Get modification time of remote file over HTTP in Bash script

I'm creating a simple Bash script to extract the file modification time/date of a remote file via HTTP.

Example file: http://example.com/bar/example.pdf

Can this be done without downloading the actual file? If not, what's the best alternative?


Solution 1:

To be honest, not directly.

You will have to fetch data from the remote site to get information about the file. Usually this is done with a HEAD request, but some (most?) servers haven't implemented it correctly and deliver the whole file, just like doing a GET request.

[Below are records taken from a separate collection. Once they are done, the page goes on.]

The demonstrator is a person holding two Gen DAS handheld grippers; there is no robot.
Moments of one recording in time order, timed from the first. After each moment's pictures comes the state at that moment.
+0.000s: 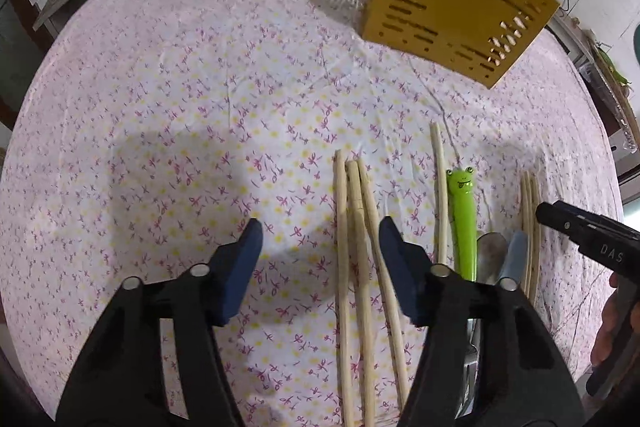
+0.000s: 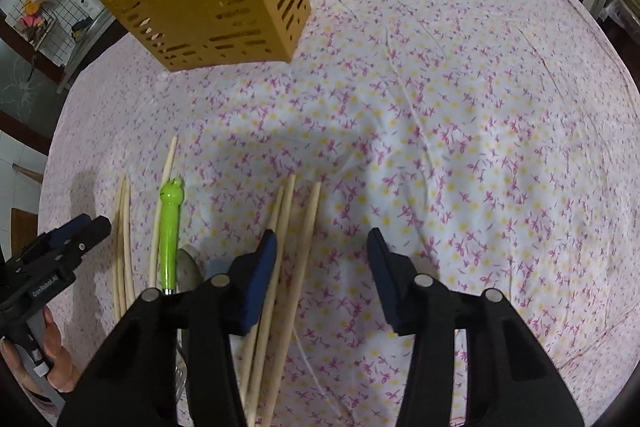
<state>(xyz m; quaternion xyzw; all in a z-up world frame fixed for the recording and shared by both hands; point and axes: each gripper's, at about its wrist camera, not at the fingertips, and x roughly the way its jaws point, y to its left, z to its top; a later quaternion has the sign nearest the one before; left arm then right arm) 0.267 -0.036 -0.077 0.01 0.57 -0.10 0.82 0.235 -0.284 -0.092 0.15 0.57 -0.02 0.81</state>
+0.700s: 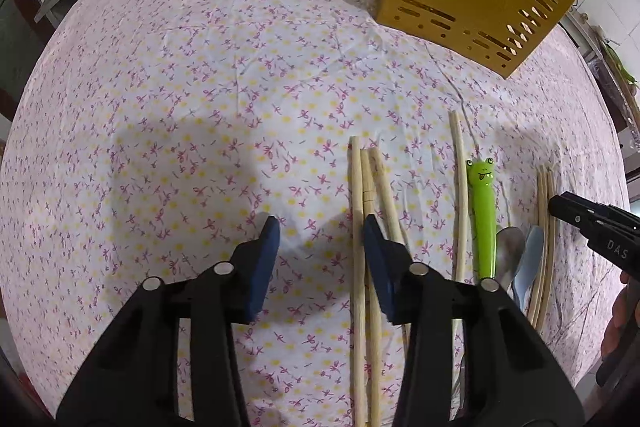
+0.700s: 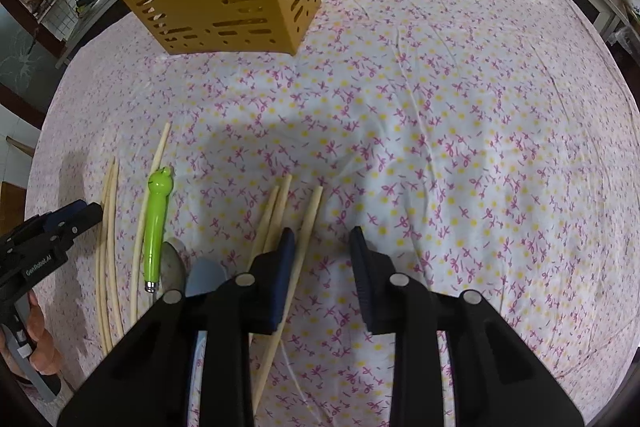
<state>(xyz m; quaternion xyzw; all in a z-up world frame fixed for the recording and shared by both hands) 0.268 -0.028 -0.087 0.01 0.58 -0.09 0.81 0.257 -0.265 -0.102 0.11 0.58 -0.01 0.81</state>
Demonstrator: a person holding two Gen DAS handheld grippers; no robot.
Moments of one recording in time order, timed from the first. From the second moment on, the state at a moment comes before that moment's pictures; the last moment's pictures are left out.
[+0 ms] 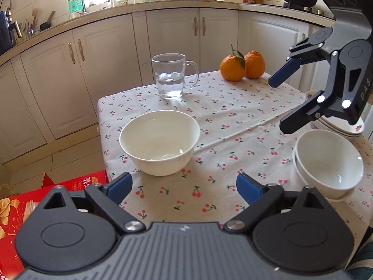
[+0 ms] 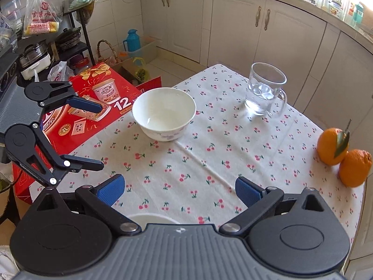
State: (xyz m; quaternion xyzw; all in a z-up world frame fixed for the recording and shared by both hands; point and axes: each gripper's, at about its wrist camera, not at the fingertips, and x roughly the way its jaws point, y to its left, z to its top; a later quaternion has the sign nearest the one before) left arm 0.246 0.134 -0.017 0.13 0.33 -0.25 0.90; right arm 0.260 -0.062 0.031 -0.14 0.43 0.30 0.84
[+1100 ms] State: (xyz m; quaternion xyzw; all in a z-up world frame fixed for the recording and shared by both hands) left arm 0.304 0.128 -0.050 0.14 0.33 -0.24 0.90; right arm 0.385 0.016 -0.023 -0.14 0.46 0.37 0.79
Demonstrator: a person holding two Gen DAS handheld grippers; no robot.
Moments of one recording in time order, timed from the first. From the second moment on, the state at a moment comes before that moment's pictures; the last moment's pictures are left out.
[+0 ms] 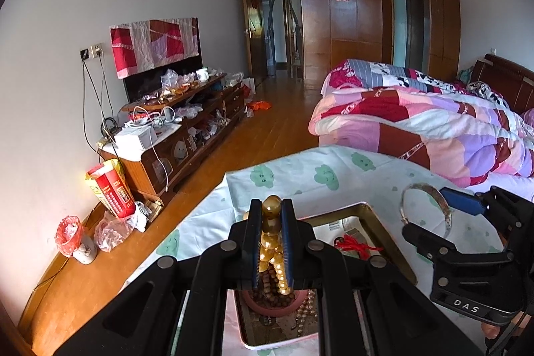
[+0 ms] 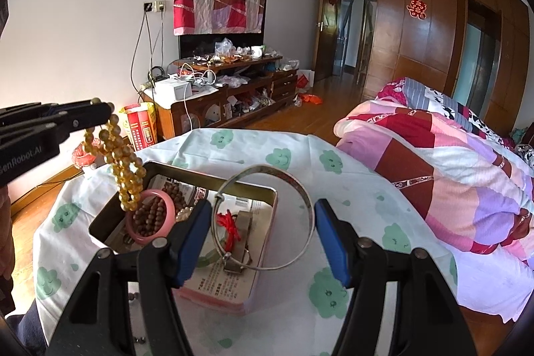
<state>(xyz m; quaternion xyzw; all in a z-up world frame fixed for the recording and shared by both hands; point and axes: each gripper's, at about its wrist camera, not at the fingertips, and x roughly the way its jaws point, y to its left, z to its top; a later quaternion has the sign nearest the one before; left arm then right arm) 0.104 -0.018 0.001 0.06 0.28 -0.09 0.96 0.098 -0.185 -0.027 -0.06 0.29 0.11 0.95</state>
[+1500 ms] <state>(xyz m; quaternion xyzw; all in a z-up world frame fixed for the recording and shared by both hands) 0.115 -0.009 -0.057 0.07 0.33 -0.03 0.94 0.134 -0.152 -0.081 -0.11 0.35 0.11 0.92</state>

Assuming that you have curl installed:

curl -s -v -X HEAD http://foo.com/bar/baz.pdf 2>&1 | grep '^< Last-Modified:'

might give you what you want, but as said, it highly depends on the server.

Solution 2:

The server response does usually have Last-Modified field, you can check it without downloading the file. No need to use -X HEAD, there's a special option -I for that (the -s suppresses progress output):

curl -sI http://example.com/bar/example.pdf | grep -i Last-Modified

Also in my case there's no curl installed (I'm doing a script for an embedded device), just wget. The way with wget is:

wget --server-response --spider http://example.com/bar/example.pdf 2>&1 | grep -i Last-Modified

The --server-response prints headers, and the --spider option forces to not download pages, but rather check their existence.